Weak release schedules proved Nintendo needs third-party support to keep its console fed, but the support to date is all sizzle and no steak. It reminds me of Electronic Arts's 2007 decision to throw weight behind the Wii, just as they now have for Wii U. Their last significant Wii-centric release was EA Sports: Grand Slam Tennis back in 2009. And it bombed, just like all the others. Nobody's sticking their neck that far out a second time, guaranteed.
It can't be a Nintendo game unless someone's jumping.
3. It doesn't have a clear purpose
I laid out my criteria for a successful Wii successor, and Wii U missed every condition. Nintendo President and CEO Satoru Iwata still wants a console that crosses the hardcore-gamer/casual-player divide, but he spent five years trying to crack that puzzle with only two true successes: Mario Kart Wii and New Super Mario Bros. Wii. He expects Wii U to rake in a colossal casual install base while bringing alienated fans back. Neither will happen.
Intentionally splitting Wii U's attention between those two demographics risks taking it straight over the same cliff the Wii sailed over. The full story's right in that new controller. It feels more casual-friendly than gamer-driven, and the casuals almost certainly won't feel the need to upgrade. They're still enjoying Wii Sports Resort.
So what's there for the hardcore crowd? Well, the WiiPad's very light, so don't sweat holding it for hours. That said, the face buttons live in a very strange place, just below the right stick. You've got to move your entire hand to hit them. The current accelerometer doesn't support twitch gaming, either. I'd rank the latency I experienced while motion aiming as slightly worse than the original, non-Plus Wiimote. So if casual players don't need it, and hardcore gamers can't use it, who's this thing for?

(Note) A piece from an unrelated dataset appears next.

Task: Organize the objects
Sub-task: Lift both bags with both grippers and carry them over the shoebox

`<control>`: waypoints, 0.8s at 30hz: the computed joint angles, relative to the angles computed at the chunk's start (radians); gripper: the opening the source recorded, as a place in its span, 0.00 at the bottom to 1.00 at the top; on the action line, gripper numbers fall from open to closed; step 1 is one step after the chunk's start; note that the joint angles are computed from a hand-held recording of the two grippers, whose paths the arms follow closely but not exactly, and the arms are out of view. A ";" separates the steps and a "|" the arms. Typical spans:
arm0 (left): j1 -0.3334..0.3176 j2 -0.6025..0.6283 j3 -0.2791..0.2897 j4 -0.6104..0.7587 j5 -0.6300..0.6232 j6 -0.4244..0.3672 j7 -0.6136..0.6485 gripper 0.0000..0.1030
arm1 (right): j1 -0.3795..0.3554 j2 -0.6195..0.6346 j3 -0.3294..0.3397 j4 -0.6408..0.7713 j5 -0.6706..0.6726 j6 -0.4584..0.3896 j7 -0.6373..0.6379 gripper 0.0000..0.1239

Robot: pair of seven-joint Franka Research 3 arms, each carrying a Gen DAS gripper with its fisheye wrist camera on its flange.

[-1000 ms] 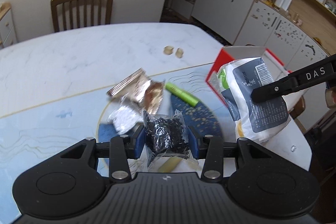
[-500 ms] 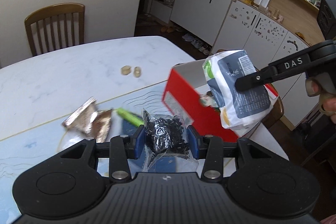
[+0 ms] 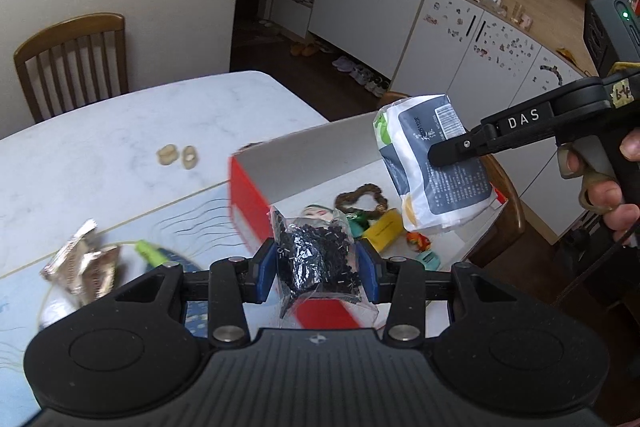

To be clear, I don't want Nintendo to fail. I want cool games presented in awesome, even innovative ways, and I'm not particular about who delivers them. And hey, things could go right. The brains at Bitmob came up with a list of cool game uses for the WiiPad, so it's possible a developer will capitalize on the possibilities. Maybe Nintendo will beef up the accelerometer, form real partnerships with Western publishers, and guide the technology in smart, creative ways. But I doubt it.
C'mon, Nintendo. Prove me wrong. Please.